Thursday, March 13, 2008

Our Obsession

Writing for the Jewish Daily Forward this week, Alan Dershowitz made some excellent points here about the squandering of governmental resources to investigate and bring down New York Governor, Eliot Spitzer. Commenting on the government's use of arcane laws to pursue Spitzer , Dershowitz remarked:
Throughout our history, men in high places have engaged in low sexual activities. From Thomas Jefferson to Franklin Roosevelt to John Kennedy to Lyndon Johnson to Bill Clinton, great political figures have behaved like adolescent boys in private, while at the same time brilliantly and effectively leading our nation in public . . .

The back pages of a good number of glossy magazines and local newspapers openly advertise what everybody knows to be expensive call girl services. They’re advertised on television, in tourist brochures and on the Internet. Millions of people around the world use prostitutes and call girls. . .

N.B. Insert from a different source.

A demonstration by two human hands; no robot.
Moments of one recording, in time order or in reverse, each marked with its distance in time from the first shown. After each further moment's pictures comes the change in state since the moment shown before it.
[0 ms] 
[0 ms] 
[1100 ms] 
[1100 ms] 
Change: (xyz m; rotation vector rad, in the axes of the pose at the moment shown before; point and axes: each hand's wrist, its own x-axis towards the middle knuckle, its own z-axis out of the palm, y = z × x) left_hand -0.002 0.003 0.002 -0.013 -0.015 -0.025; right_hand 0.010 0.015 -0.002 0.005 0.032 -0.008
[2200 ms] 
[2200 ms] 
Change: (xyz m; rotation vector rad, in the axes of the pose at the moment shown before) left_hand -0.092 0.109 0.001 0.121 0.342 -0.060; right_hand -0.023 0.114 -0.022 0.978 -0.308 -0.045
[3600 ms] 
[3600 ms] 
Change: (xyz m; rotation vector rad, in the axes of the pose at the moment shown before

The trade can be tawdry and sometimes exploitive, as when young girls are enslaved and prostituted against their will. But adult women who make the choice to sell their bodies for sex for $5,000 an hour are not victims, and if the trade is tawdry, it certainly doesn’t warrant 5,000 overheard phone calls, 6,000 intercepted emails and the use of surveillance and undercover agents — all of which could have been put to better use in seeking to prevent acts of terrorism or predation against innocent victims.
The point is well taken. We know intuitively that illicit sexual activity is "sinful" but when does it become "criminal" enough that we invest thousands of dollars to investigate? Alan suggested our Western democracy is simply obsessed with the private lives of public figures from Larry Craig to Rush Limbaugh. He suggested Spitzer would have paid the price at the polls and in his family life, rather than falling victim to vague criminal statutes used to prosecute him for federal crimes for which no one is prosecuted. The criminal law should be reserved for serious predatory misconduct.

This dovetails with Brian Cuban's comments yesterday about the laughable congressional investigations into the New England Patriot's taping scandal, Barry Bonds perjury trial, and Roger Clemens suspected steroid use. What a waste of time. I want my government spending its resources making my family safer. From a law enforcement resource point of view, I don't care about the illicit sexual activities of the rich and famous. It's nothing new. If some investigative reporter from the New York Times wanted to root-out the Spitzer story, more power to him. Knock yourself out. But don't waste my money doing it. Rather, find some terrorists. Clean-up the mess in Iraq. Build more oil refineries so I'm not paying $5.00/gallon at the pumps. Let Spitzer ruin his family and professional life. But don't use my money to help him do it.